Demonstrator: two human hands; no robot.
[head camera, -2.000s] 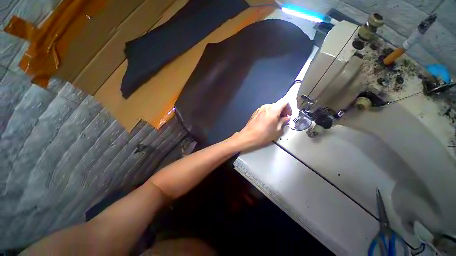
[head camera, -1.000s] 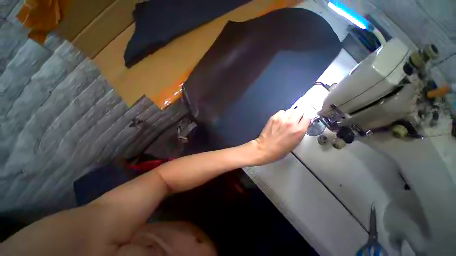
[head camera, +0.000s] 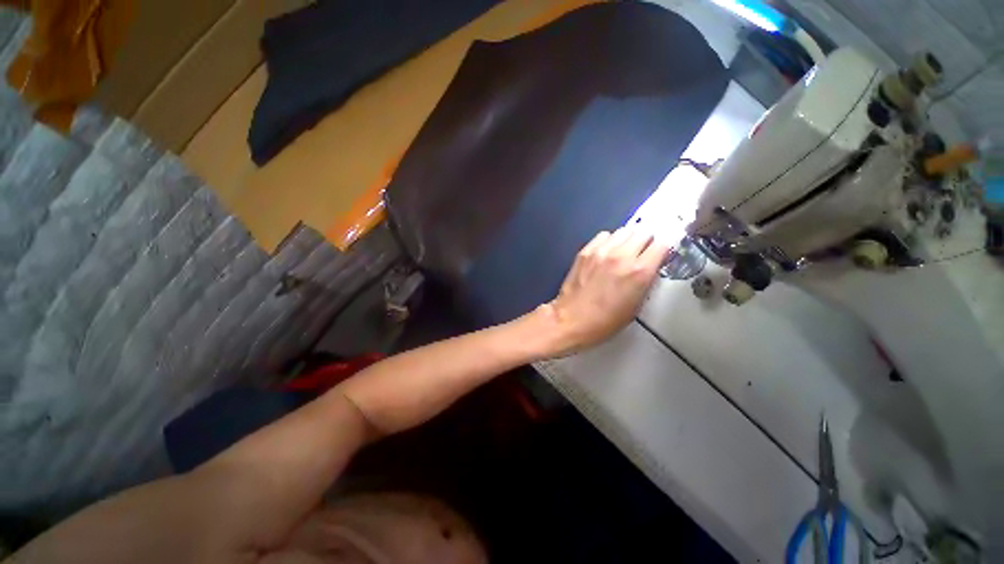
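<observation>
A large leather panel (head camera: 528, 154), shiny brown-black with a blue-grey area, lies over the table and cardboard up to the sewing machine (head camera: 787, 165). My left hand (head camera: 608, 284) is at the panel's right edge, close to the needle area (head camera: 710, 245). Its fingers point toward the machine, bent and close together. The fingertips are lost in the lamp's glare, so what they grip or press is unclear. My right hand is not in view. A thread runs down along the machine head.
Scissors with blue handles (head camera: 824, 496) lie on the white table (head camera: 661, 424) at lower right. A dark cut panel (head camera: 330, 66) lies on the taped cardboard (head camera: 264, 198). The lamp (head camera: 754, 13) is lit behind the machine. A padded brick-pattern wall (head camera: 99, 286) is at left.
The view has shifted, so the machine sits further right than at first. My left hand stays beside the needle area; its fingers look straighter than in the earliest frame.
</observation>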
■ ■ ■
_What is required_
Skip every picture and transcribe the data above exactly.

_Solution_
Demonstrator: two human hands; no robot.
[head camera, -2.000s] 
[head camera, -1.000s] 
[head camera, +0.000s] 
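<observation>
A large leather panel (head camera: 528, 154), shiny brown-black with a blue-grey area, lies over the table and cardboard up to the sewing machine (head camera: 787, 165). My left hand (head camera: 608, 284) is at the panel's right edge, close to the needle area (head camera: 710, 245). Its fingers point toward the machine, bent and close together. The fingertips are lost in the lamp's glare, so what they grip or press is unclear. My right hand is not in view. A thread runs down along the machine head.
Scissors with blue handles (head camera: 824, 496) lie on the white table (head camera: 661, 424) at lower right. A dark cut panel (head camera: 330, 66) lies on the taped cardboard (head camera: 264, 198). The lamp (head camera: 754, 13) is lit behind the machine. A padded brick-pattern wall (head camera: 99, 286) is at left.
The view has shifted, so the machine sits further right than at first. My left hand stays beside the needle area; its fingers look straighter than in the earliest frame.
</observation>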

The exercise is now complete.